The past few years yield a wealth of knowledge regarding the complex regulatory mechanisms governing BAT development and function. Based on the current progress and our recent studies, future investigation of how the clock circuit functions to confer a timing cue to modulate BAT function, and how these actions may feed into thermoregulatory control and energy balance are intriguing new avenues to pursue. One important aspect is to identify upstream signals responsible for transmitting temperature, particularly cold cues, to the molecular clock in BAT. Cold-induced sympathetic activation is transmitted in brown adipocytes through the PKA-cAMP-CREB pathway. It is thus conceivable that the adrenergic-cAMP cascade may feed into the clock network to facilitate a temporally coordinated thermogenic response. Characterization of the precise nature of upstream activation pathways of BAT clock may yield novel targets for future therapeutic interventions.

Another area of great interest is to further dissect the molecular links that are responsible for the well-recognized association between circadian disruption and development of obesity. Based on insights gleaned from recent studies, dysfunctions in circadianly-controlled brown fat activity may contribute to this phenomenon, and thus, the clock mechanism in BAT may be pharmacologically targeted to counteract obesity.

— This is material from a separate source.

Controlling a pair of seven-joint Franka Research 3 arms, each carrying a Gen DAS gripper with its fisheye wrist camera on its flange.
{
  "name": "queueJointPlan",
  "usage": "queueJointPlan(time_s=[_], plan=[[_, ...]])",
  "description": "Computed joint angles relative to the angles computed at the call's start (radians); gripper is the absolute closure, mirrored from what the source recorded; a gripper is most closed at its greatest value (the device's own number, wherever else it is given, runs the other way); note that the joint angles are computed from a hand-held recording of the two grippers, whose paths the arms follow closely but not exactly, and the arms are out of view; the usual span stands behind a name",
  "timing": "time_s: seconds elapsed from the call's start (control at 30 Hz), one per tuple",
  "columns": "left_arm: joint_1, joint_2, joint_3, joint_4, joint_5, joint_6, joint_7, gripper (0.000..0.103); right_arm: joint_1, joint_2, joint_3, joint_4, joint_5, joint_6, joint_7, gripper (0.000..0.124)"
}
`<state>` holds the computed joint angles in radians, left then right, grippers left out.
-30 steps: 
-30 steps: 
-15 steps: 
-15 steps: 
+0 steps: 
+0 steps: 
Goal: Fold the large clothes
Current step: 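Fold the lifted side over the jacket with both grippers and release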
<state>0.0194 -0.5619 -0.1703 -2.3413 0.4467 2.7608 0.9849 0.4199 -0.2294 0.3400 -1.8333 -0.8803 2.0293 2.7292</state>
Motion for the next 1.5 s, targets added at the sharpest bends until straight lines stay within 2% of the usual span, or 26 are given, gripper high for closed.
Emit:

Based on its “druggable” nature, Rev-erbα represents an entry point of the clock circuit for therapeutic interventions, although additional factors may also prove to be amenable to small-molecule regulations. Given the demonstrated strong anti-obesity efficacies of Rev-erbα agonists, therapeutic targeting of clock regulators has enormous potentials for the prevention or treatment of metabolic diseases.